Slusser continued to work in museums until retirement. This work included a three- year stint from 1975–1978 as curatorial assistant at the Museum of African Art, where she had previously and briefly worked in 1971, and a postdoctoral fellowship at the Freer Gallery of Art and Arthur M. Sackler Gallery in 1989. While working on her fellowship, she was invited back to Kathmandu to supervise the creation of the Patan Museum, a museum devoted to the art of Nepal. Upon completion of her fellowship, Slusser was asked to stay with the museum. She maintained her position as an unpaid research associate for the remainder of her career.

Throughout her career, Slusser made many contributions to the understanding of Nepalese culture, history, language, and art. She has multiple published works which reflect her career including a two- volume set of text and images, mainly her own photographs from her time in Nepal, titled Nepal Mandala: A Cultural Study of Kathmandu Valley and a book, which she co- authored with Paul Jett, on Nepalese art titled The Antiquity of Nepalese Wood Carving: a Reassessment. Articles published by her alongside her co-authors include, "Metamorphosis: Sheet Metal to Sacred Image in Nepal", "The Nepalese Caitya: 1500 Years of Buddhist Votive Architecture in the Kathmandu Valley", "The Devimahatmya Paintings Preserved at the National Archives", "The Purandi Hoard: Metalwork from Eleventh-Century Nepal", "Water Conduits in the Kathmandu Valley".

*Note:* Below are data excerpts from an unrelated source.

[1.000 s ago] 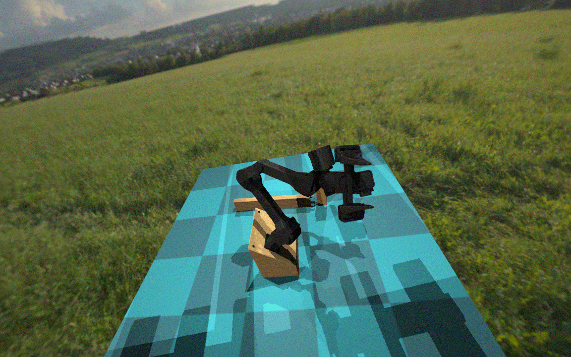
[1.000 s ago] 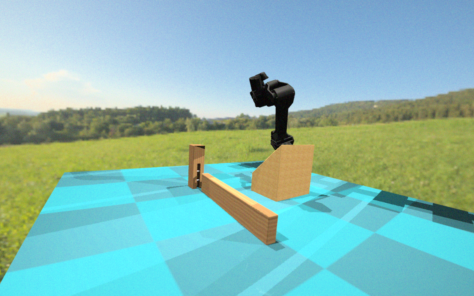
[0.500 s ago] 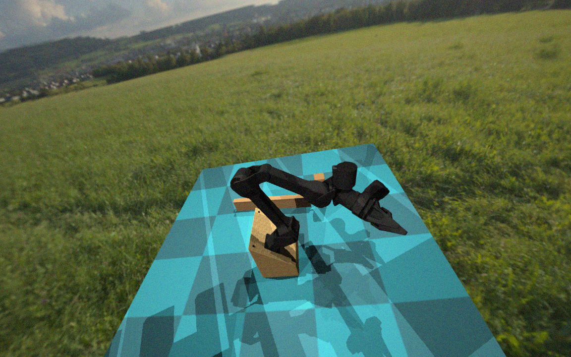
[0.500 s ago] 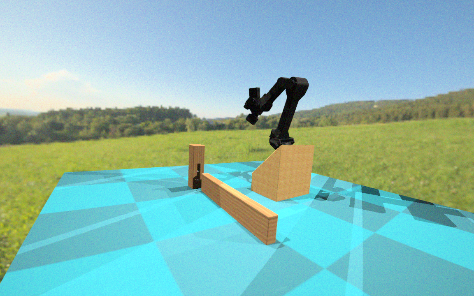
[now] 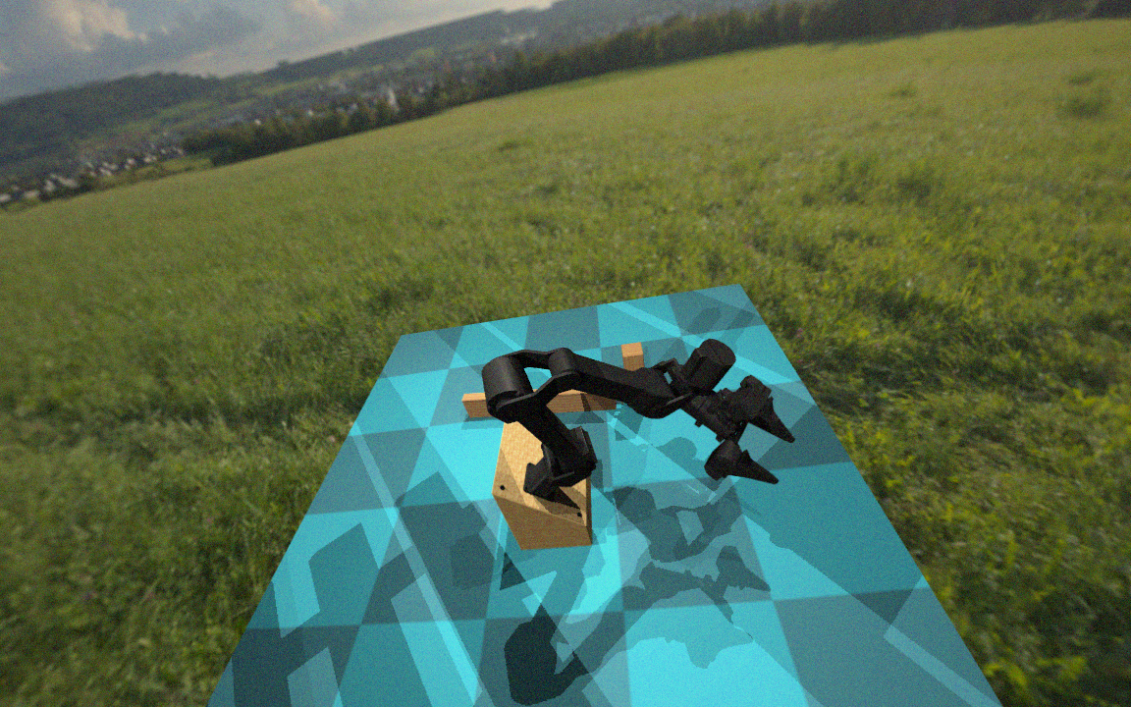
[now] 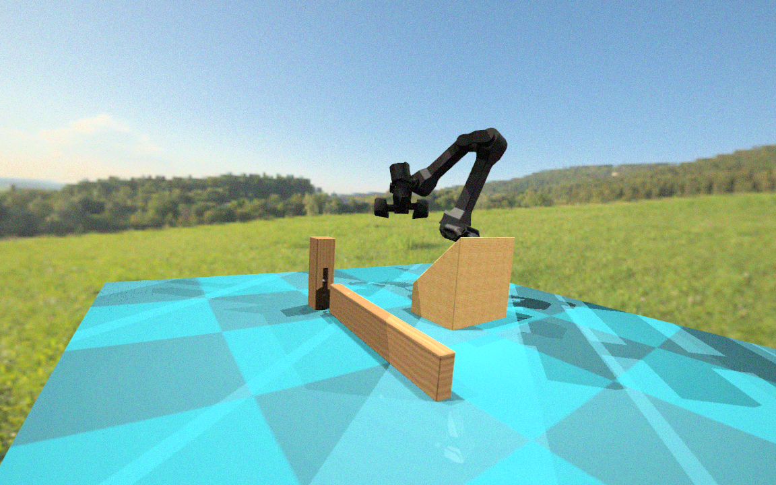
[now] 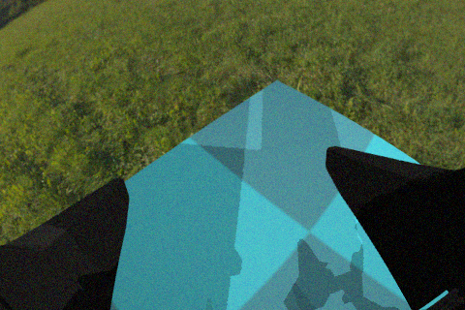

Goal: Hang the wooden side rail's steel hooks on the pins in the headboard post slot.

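Now: gripper tip 390 mm short of the headboard post, 220 mm to the right of it and 140 mm above it.
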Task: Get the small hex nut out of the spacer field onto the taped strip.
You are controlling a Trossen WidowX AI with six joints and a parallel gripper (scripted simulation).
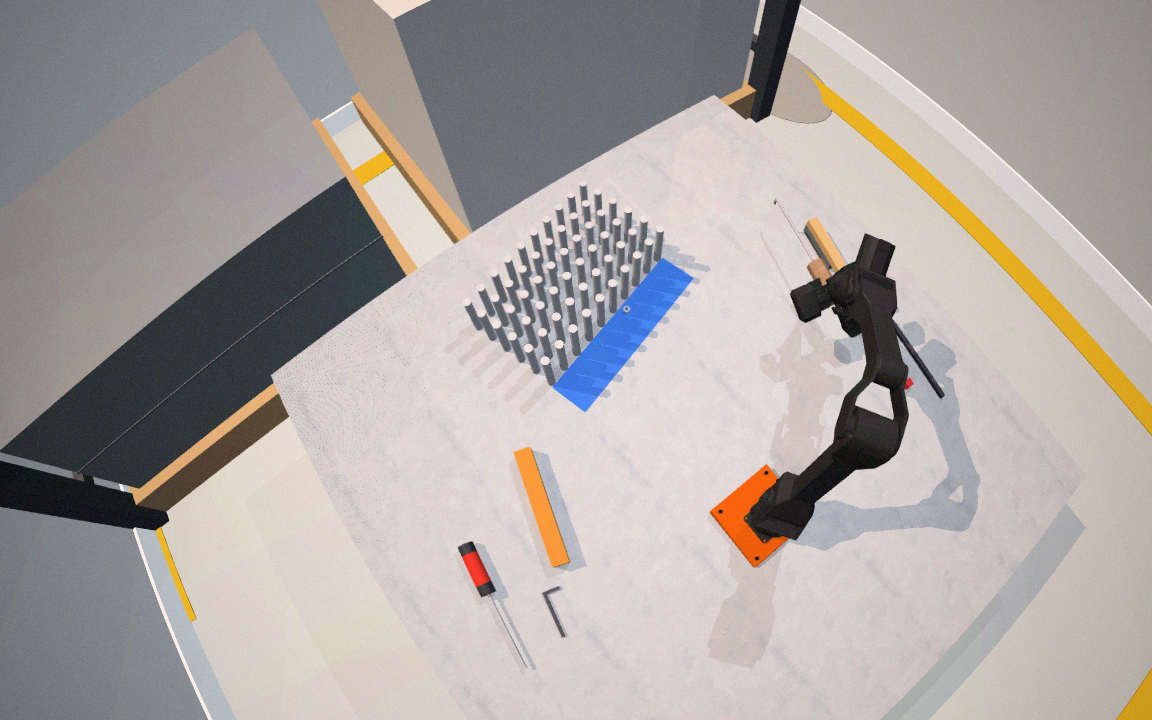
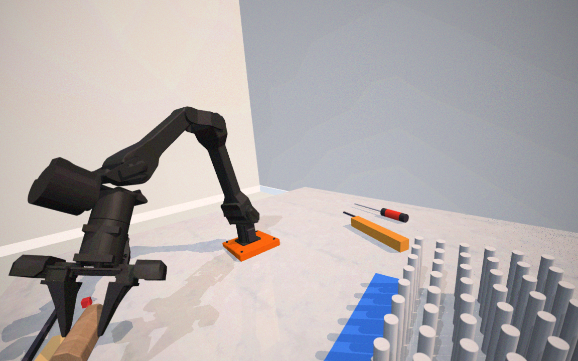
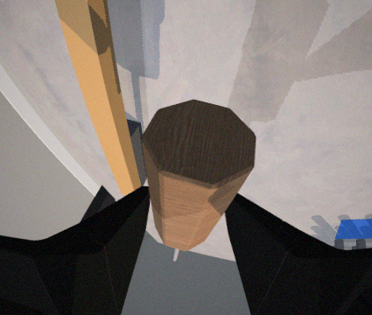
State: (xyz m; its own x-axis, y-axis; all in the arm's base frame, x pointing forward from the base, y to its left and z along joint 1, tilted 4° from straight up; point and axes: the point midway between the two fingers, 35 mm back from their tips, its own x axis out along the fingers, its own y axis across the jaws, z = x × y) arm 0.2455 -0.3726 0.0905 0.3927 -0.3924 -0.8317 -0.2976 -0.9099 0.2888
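Now: the wood-handled hook tool 100 mm ahead of my gripper tip, 30 mm to the right of it and 10 mm below it. Round my gripper tip: blue taped strip 200 mm ahead, 350 mm to the left, 100 mm below; then orange bar 20 mm ahead, 680 mm to the left, 80 mm below; then red cube 270 mm behind, 40 mm to the right, 90 mm below.
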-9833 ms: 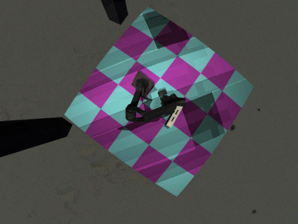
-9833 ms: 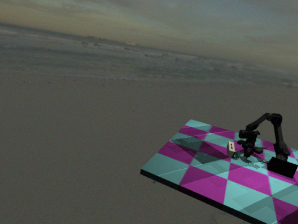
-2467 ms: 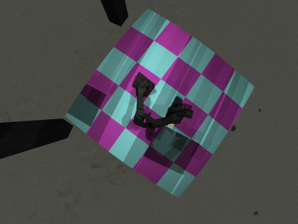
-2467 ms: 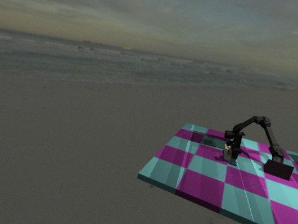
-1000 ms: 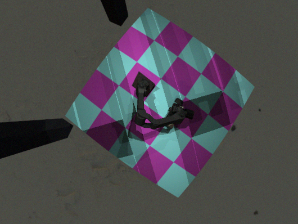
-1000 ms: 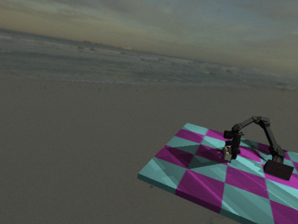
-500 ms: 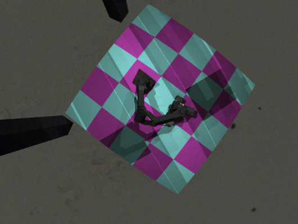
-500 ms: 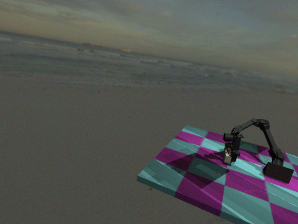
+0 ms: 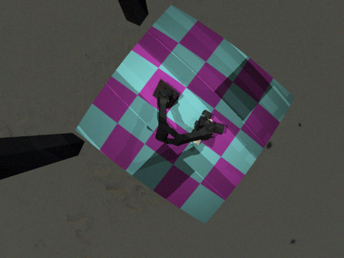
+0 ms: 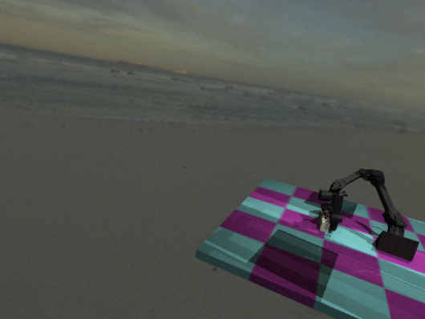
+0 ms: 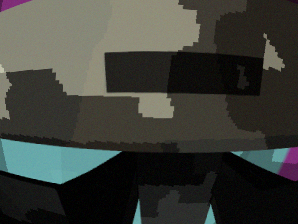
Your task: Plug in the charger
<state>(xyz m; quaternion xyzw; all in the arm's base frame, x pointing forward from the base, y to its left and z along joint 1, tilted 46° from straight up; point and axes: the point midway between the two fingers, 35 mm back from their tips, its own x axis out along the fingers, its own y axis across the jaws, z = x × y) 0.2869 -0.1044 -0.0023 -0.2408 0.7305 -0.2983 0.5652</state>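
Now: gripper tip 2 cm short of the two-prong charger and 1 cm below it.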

== Collecting practices in Nepal ==

While living in Nepal between 1965 and 1972, Slusser accumulated a collection of "roughly 500" Nepalese art and ethnographic objects, mostly from street salesmen and artifact dealers. At the request of the Department of Anthropology of the Smithsonian Institution's National Museum of Natural History, she assembled a small ethnographic collection from the Kathmandu Valley. She and her husband, H. Robert Slusser, also acquired Nepalese artworks and religious objects for their own collection. Some objects from their private collection were later donated to the Arthur M. Sackler Gallery. Smithsonian provenance records document, for example, a manuscript leaf purchased by the Slussers in Kathmandu in 1966 and donated to the gallery in 1991.

In September 2026, art historian Erin L. Thompson published an investigation in Himal Southasian examining Slusser's private collecting practices in Nepal. Drawing in part on Slusser's diaries and archival materials, Thompson reported that Slusser knew many of the devotional objects she collected to be stolen. Slusser brought her collection back to the United States, selling parts of it during her lifetime and bequeathing the rest to museums including LACMA, the Virginia Museum of Fine Arts, and the National Museum of Natural History. Thompson characterized Slusser's collection practices as "loot". Slusser feared that traditional Nepalese culture and faith would be lost to modernization, and believed that she was "rescuing" the artifacts she purchased.

Slusser extensively documented her collecting practices in her diaries. For instance, after she purchased a statue at the Gokarneshwor Mahadev temple in December 1965, she wrote that she was "sure [the sellers] had just stolen" the image, noting that grains of ritual rice remained attached to it. In other instances, Slusser complained of having to scrub off puja anointing powders from Devas she purchased. Thompson reported that some of the items Slusser purchased from dealers may have been stolen explicitly to be sold to her: although she frequently haggled, the prices she paid were still far higher than the monthly and even yearly wages of most Nepalis. In at least one case, the theft of an artifact Slusser purchased (a set of bone regalia) caused the specific Guthi ritual tradition associated with the regalia to go extinct. Slusser was aware that the theft and export of such antiquities was strictly prohibited by Nepalese law, but avoided customs inspection by mailing her collection back to the U.S. through the Army Post Office in Kathmandu.

Smithsonian collection records independently document Nepalese objects formerly owned by the Slussers. Provenance records for some objects identify purchases made in Kathmandu, while records for other objects identify the Slussers as previous owners but list the method by which they acquired the objects as unknown.